Don't you find it interesting that both GM and Ford have limited read or black cars because of the Japanese tragedy, but all of Chryslers' new car ads ONLY show black cars AND the ads are SO dark, you can hardly make them out.  Mebbie it is because they are "imported from Detroit"!  Well, in my book; it wasn't that long ago that Fiat was producing junk and gave up on America's higher requirements.  It was even more recent that Chrysler products were only a step above that...



A blonde takes her car to a garage. She asks if there's any way they can fix the hail damage on her hood. Seeing that she was blonde, the mechanic decided to have some fun with her. He tells her,

"Well, I'll let you in on something. I'll tell you how to do it on your own, and it will cost you nothing. Go home, and blow as hard as you can into the tail pipe. Then the dents will pop out!"

Excited, the blonde goes home and parks her car in the driveway and begins to blow into the tailpipe.

Another blonde walks by and asks what she's doing. The blonde explains what she's doing and the other blonde yells,

"Gosh! It's blondes like you that give us a bad name! Anyone knows that you have to have the windows rolled up first!"



A man walks into an auto parts store and says
"I'd like a rear view mirror for my Yugo."The man behind the counter thinks about this for a while, then says "Yup, seems like a fair trade to me."

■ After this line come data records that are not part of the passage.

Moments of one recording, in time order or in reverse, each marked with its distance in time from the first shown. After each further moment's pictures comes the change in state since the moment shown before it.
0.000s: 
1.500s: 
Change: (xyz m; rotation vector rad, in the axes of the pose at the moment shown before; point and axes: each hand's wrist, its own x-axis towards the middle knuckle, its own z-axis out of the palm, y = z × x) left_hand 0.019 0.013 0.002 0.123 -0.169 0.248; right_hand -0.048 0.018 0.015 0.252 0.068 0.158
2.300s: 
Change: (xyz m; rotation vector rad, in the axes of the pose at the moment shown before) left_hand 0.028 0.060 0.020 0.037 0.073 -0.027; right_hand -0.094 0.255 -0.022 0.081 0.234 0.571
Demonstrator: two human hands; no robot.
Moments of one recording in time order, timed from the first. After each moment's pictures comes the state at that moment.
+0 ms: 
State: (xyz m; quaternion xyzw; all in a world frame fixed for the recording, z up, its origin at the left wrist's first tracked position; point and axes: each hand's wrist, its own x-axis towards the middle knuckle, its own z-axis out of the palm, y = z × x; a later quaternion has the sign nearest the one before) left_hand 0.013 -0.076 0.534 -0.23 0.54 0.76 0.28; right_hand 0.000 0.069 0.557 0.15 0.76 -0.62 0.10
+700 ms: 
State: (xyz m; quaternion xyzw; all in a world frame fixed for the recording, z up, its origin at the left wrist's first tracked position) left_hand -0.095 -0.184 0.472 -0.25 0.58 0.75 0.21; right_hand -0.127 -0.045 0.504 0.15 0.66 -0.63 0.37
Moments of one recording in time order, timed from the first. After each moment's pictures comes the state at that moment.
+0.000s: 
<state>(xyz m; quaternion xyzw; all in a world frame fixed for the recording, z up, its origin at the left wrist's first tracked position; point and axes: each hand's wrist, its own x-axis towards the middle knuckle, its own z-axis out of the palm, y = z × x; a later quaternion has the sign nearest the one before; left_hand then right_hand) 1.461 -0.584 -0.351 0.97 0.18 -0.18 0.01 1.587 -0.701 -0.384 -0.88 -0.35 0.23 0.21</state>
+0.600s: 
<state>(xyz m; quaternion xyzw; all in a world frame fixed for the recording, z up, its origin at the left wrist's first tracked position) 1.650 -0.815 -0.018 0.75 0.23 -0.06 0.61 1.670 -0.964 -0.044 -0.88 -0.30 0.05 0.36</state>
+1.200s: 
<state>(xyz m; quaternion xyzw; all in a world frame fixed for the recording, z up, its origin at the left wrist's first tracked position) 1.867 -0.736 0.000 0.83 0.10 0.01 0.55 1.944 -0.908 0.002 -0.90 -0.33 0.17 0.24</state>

THINGS YOU DON'T WANT TO HEAR AT THE TATTOO PARLOR

"Eagle? I thought you said BEAGLE."

"We're all out of red, so I used pink."

"There are 2 Os in Bob, right?"

"I’d like you to meet my father-in-law, he’s a laser removal specialist."

"Sorry, sir, your chest will only hold the bottle dinghy."

"Just let me toss back another shot and we’ll get started."

"That call was for you. Hope you meet someone else named Tahiti Sweetie."

"Don’t worry, this is a one of a kind tattoo. Your clover has five leaves, not four."

"Gosh, I hate it when I get the hiccups."

"If you don’t like it, don’t panic. I do bitchin’ cover-ups."

"Anything else you want to say? You've got plenty of room back here."

"I'll bet you can't tell I've never done this before."

"The flag's all done and you know, the folds of fat make a nice waving effect."

"Oops...."

"Latex gloves are for sissies."

"Do you mind paying me up front? People stiff me if I don’t get the money before I do the job"

"I haven’t learned drawing a Grim Reaper yet, so I did a naked chick hugging Mickey instead."